Only lines that contain the word "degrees" belong in the answer; copy them from the records below.

+++ LISTED ENTRIES +++

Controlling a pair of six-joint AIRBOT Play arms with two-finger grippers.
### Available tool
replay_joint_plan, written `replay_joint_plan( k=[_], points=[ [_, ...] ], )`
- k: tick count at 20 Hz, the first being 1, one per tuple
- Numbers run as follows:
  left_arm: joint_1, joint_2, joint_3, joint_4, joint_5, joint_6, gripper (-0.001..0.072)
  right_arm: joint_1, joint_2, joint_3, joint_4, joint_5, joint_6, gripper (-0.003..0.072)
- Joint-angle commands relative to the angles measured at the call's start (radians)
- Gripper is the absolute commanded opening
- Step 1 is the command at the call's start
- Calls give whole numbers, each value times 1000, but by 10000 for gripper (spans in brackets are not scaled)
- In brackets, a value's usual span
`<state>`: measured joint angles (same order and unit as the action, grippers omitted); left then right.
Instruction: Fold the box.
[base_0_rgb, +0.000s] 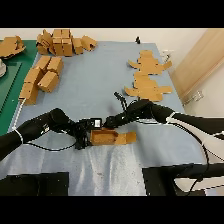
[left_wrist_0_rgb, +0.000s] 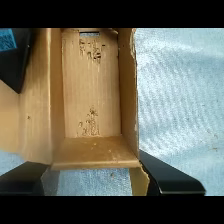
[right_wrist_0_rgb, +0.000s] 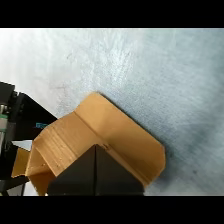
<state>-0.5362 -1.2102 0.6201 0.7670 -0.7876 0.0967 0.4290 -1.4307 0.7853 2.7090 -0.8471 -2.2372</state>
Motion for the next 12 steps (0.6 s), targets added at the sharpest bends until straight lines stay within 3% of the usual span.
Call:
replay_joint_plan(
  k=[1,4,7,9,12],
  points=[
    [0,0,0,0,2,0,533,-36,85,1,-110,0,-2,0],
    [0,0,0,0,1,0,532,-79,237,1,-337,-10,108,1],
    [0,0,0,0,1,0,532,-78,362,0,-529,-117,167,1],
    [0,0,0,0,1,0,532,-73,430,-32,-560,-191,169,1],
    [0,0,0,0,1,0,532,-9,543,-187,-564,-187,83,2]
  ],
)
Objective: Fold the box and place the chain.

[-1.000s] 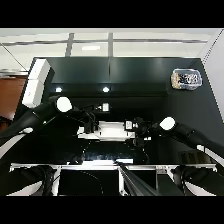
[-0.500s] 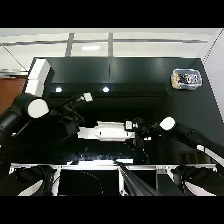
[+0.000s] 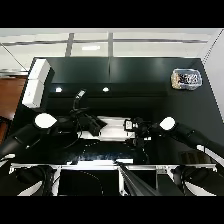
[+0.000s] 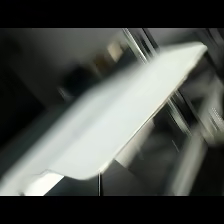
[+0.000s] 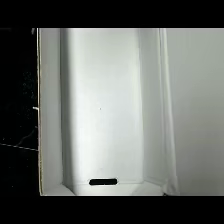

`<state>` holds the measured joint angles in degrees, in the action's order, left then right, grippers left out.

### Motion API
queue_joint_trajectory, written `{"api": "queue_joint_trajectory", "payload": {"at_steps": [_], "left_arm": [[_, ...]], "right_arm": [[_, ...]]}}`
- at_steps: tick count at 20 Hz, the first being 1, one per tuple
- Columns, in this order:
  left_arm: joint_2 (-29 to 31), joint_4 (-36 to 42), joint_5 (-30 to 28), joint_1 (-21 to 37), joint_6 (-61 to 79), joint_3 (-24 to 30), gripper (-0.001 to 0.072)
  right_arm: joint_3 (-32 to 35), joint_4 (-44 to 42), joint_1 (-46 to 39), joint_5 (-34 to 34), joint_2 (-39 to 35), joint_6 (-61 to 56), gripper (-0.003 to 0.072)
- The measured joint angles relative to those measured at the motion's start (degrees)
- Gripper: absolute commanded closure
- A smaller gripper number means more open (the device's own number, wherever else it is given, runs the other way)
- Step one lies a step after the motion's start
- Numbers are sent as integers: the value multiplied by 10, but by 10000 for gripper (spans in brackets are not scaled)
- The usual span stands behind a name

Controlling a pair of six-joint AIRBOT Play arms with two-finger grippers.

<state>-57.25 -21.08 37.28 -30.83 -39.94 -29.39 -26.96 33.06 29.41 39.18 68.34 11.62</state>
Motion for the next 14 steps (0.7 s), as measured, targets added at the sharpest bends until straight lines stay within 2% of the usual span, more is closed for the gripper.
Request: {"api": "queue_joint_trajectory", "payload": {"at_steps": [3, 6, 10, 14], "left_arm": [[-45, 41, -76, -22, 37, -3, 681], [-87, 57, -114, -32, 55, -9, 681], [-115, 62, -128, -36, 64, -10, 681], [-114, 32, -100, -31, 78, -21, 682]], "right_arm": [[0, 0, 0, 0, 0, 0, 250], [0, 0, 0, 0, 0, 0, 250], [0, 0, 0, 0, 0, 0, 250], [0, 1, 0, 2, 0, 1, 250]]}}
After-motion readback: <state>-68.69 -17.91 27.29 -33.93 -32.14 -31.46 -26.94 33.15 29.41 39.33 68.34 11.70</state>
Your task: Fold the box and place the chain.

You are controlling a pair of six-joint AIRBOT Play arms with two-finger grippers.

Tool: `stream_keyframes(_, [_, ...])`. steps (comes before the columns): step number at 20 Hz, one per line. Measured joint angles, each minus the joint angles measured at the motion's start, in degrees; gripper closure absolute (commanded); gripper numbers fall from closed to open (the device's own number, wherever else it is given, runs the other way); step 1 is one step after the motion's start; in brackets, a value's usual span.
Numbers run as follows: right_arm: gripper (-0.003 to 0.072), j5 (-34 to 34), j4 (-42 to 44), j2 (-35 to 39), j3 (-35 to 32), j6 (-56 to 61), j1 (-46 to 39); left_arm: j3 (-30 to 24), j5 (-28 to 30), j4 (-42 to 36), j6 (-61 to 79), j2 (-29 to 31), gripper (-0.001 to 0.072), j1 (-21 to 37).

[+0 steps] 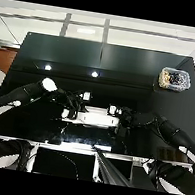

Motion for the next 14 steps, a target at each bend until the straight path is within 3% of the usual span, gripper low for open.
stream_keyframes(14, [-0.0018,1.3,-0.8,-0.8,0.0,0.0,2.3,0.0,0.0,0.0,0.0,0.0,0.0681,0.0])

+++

YOUR SOLUTION -
`<state>` holds the measured joint angles in degrees, in the action's order, left then right, grippers left out.
- The measured joint angles relative to those measured at the motion's start (degrees)
Tool: `stream_keyframes(_, [_, ...])`. steps (comes before the columns): step number at 20 Hz, one per line. Measured joint angles, each minus the joint angles measured at the motion's start, in degrees; gripper closure absolute (commanded); gripper numbers fall from closed to open (the device's own number, wherever else it is given, runs the other way); step 1 is one step after the motion's start; in brackets, a value's usual span.

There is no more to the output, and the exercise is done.